En marge du Forum économique international de Saint-Pétersbourg (SPIEF), l’État fédéré du Niger, situé au nord-ouest du Nigéria, a signé un mémorandum d’intention avec la Sberbank, première banque russe, dans les secteurs du numérique, de l’agriculture et des services publics.
L’Afrique n’est plus seulement perçue comme une source de matières premières. À mesure que les équilibres économiques mondiaux se déplacent, le continent devient un partenaire stratégique pour les puissances en quête d’influence. La Russie ne fait pas exception. Lors de la 28e édition du Forum économique international de Saint-Pétersbourg (SPIEF), le gouvernement de l’État du Niger — à ne pas confondre avec la République du Niger voisine — a officialisé un accord avec Sberbank, poids lourd du secteur bancaire russe.
L’objectif : accélérer la transformation numérique et agricole de cet État nigérian, tout en créant de nouvelles zones de croissance économique.
Une coopération multisectorielle
L’accord a été signé par le gouverneur de l’État du Niger, Mohammed Umaru Bago, et par Timur Kozintsev, vice-président principal de Sberbank. Selon les termes du protocole, les deux parties s’engagent à travailler conjointement dans des domaines clés : agriculture intelligente, cybersécurité, santé, éducation numérique et exploitation minière.
Dans une communication officielle, le gouverneur Bago a précisé que l’accord vise à « mettre en œuvre un certain nombre de projets destinés à accroître l’efficacité de l’agriculture, à améliorer la qualité de vie et à créer de nouveaux pôles de croissance économique ». Il prévoit l’élaboration de feuilles de route, la mise en place de groupes de travail conjoints et le lancement de projets pilotes, dans une logique de test avant généralisation.
L’intelligence artificielle au service de l’économie
Une partie importante de l’accord porte sur l’application des technologies d’intelligence artificielle (IA) dans les secteurs stratégiques de la région.

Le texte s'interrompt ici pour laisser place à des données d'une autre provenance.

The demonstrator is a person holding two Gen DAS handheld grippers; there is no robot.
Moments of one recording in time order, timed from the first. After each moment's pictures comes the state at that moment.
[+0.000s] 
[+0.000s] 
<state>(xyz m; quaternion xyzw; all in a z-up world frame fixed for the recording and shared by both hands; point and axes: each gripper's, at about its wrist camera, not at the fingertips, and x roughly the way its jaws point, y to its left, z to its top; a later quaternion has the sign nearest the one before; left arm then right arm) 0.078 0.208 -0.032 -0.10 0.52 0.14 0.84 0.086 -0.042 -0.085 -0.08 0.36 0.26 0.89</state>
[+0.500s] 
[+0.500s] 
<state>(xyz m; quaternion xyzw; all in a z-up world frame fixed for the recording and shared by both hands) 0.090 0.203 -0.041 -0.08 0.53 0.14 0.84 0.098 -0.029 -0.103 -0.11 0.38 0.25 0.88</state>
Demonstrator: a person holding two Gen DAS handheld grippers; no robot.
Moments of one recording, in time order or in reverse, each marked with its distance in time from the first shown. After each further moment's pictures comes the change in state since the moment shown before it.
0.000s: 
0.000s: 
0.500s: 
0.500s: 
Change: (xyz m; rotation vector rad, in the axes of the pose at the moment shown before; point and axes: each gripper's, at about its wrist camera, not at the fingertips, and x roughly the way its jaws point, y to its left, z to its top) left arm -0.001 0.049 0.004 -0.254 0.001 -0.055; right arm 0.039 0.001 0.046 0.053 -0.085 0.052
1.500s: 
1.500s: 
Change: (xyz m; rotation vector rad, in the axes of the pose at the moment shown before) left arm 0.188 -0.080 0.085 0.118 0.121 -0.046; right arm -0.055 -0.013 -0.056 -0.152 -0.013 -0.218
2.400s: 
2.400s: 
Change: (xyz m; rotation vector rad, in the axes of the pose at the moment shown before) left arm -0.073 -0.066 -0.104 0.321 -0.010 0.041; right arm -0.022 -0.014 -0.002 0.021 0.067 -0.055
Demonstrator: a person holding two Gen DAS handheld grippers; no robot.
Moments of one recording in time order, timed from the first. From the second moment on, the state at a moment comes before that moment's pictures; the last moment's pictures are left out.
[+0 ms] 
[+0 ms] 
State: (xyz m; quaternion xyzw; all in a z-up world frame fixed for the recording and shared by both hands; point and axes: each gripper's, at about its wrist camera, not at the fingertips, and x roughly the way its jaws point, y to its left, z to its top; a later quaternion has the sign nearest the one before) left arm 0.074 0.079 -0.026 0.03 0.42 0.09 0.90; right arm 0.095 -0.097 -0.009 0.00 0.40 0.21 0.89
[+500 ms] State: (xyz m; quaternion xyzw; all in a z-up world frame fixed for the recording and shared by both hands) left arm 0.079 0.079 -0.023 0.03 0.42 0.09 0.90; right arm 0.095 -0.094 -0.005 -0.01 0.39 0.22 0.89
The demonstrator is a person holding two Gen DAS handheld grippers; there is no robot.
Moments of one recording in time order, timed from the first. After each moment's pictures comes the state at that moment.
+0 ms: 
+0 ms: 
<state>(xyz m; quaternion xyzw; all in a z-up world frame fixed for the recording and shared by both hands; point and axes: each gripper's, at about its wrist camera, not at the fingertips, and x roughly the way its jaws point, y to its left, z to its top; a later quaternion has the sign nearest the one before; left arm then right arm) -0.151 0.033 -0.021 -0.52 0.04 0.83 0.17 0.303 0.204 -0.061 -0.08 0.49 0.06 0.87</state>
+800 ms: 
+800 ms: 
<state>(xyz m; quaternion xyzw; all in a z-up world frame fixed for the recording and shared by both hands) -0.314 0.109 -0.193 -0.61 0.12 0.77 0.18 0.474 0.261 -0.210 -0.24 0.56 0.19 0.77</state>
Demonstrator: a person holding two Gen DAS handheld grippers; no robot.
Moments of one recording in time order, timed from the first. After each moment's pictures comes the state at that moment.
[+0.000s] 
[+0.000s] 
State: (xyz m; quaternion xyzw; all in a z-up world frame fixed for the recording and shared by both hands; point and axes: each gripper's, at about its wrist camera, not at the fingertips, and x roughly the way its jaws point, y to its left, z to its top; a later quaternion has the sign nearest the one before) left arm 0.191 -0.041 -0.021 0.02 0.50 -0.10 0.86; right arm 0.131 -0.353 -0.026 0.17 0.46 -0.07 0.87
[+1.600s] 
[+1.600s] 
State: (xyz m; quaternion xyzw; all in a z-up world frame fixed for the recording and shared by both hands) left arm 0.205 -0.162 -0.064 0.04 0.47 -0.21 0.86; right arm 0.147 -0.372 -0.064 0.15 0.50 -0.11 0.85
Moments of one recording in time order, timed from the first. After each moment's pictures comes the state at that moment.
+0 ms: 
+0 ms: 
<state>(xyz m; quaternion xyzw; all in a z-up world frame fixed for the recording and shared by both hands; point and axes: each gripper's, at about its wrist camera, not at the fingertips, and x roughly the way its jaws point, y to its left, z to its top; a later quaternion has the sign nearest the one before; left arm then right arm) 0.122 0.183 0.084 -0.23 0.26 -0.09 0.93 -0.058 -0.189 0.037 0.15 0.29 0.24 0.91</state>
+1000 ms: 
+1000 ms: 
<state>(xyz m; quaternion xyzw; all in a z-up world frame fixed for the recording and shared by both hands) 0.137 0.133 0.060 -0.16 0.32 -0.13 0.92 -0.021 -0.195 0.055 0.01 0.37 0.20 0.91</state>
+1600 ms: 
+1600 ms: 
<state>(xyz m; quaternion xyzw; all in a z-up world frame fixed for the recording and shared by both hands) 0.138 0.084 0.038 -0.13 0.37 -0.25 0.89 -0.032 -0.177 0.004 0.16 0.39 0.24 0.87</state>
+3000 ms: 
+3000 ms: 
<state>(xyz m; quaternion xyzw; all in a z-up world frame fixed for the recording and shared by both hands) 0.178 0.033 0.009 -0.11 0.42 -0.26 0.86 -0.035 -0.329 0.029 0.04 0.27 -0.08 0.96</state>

D’après le service commercial russe au Nigeria, ce protocole vise à favoriser la transformation numérique à grande échelle. En clair, il s’agit d’optimiser les rendements agricoles à l’aide de données et d’algorithmes prédictifs, de renforcer la cybersécurité des infrastructures locales, et de numériser les systèmes de santé et d’éducation.
Si aucun montant ou calendrier précis n’a encore été communiqué, ce partenariat s’inscrit dans un plan plus vaste de modernisation numérique de l’État du Niger, déjà amorcé localement par le gouvernement Bago.
Le SPIEF, nouveau carrefour Afrique-Russie
La signature de cet accord intervient dans un contexte où la Russie, confrontée à un isolement croissant depuis le début de la guerre en Ukraine et les sanctions occidentales de 2022, réoriente ses partenariats vers le « Sud global ». Le SPIEF 2024 en a été un exemple manifeste : une présence renforcée des délégations africaines a été observée, avec des pays comme la Sierra Leone, la République centrafricaine ou l’Angola.
Sberbank n’en est pas à son premier partenariat en Afrique. Lors de ce même forum, elle a également signé un accord-cadre de financement avec plusieurs pays du continent — Mozambique, Angola, Éthiopie, Zimbabwe — via un mécanisme de crédit export d’un montant total de 320 milliards de roubles (environ 3,6 milliards de dollars), selon les données disponibles.
Quel rôle pour la Russie dans la transition africaine ?
Cette dynamique s’inscrit dans une redéfinition des alliances économiques africaines, face à une forme de lassitude envers les bailleurs traditionnels et à la recherche de nouvelles sources d’expertise technologique. Les autorités russes, de leur côté, y voient une opportunité de déployer leur savoir-faire en intelligence artificielle, cybersécurité et finance numérique, en échange d’un accès à de nouveaux marchés et relais d’influence.
Mais ces partenariats soulèvent aussi des questions légitimes. Quel est le niveau réel d’expertise de Sberbank en matière d’IA appliquée à l’agriculture africaine ? Quel cadre juridique et technologique pour garantir la souveraineté numérique des États partenaires ? Quels mécanismes de financement seront mis en place pour éviter des dettes excessives ou des dépendances nouvelles ?
Pour l’instant, ni le gouvernement du Niger ni Sberbank n’ont communiqué d’échéancier détaillé ou de montants financiers liés à cet accord.
Une coopération à suivre
En l’absence de détails chiffrés, il est encore trop tôt pour mesurer l’impact concret de ce protocole. Mais une chose est sûre : l’Afrique n’est plus un terrain passif. Elle devient acteur de choix dans la redéfinition des relations économiques mondiales, et les accords comme celui signé au SPIEF entre Sberbank et l’État nigérian du Niger témoignent d’un basculement en cours vers de nouvelles formes de coopération Sud-Sud.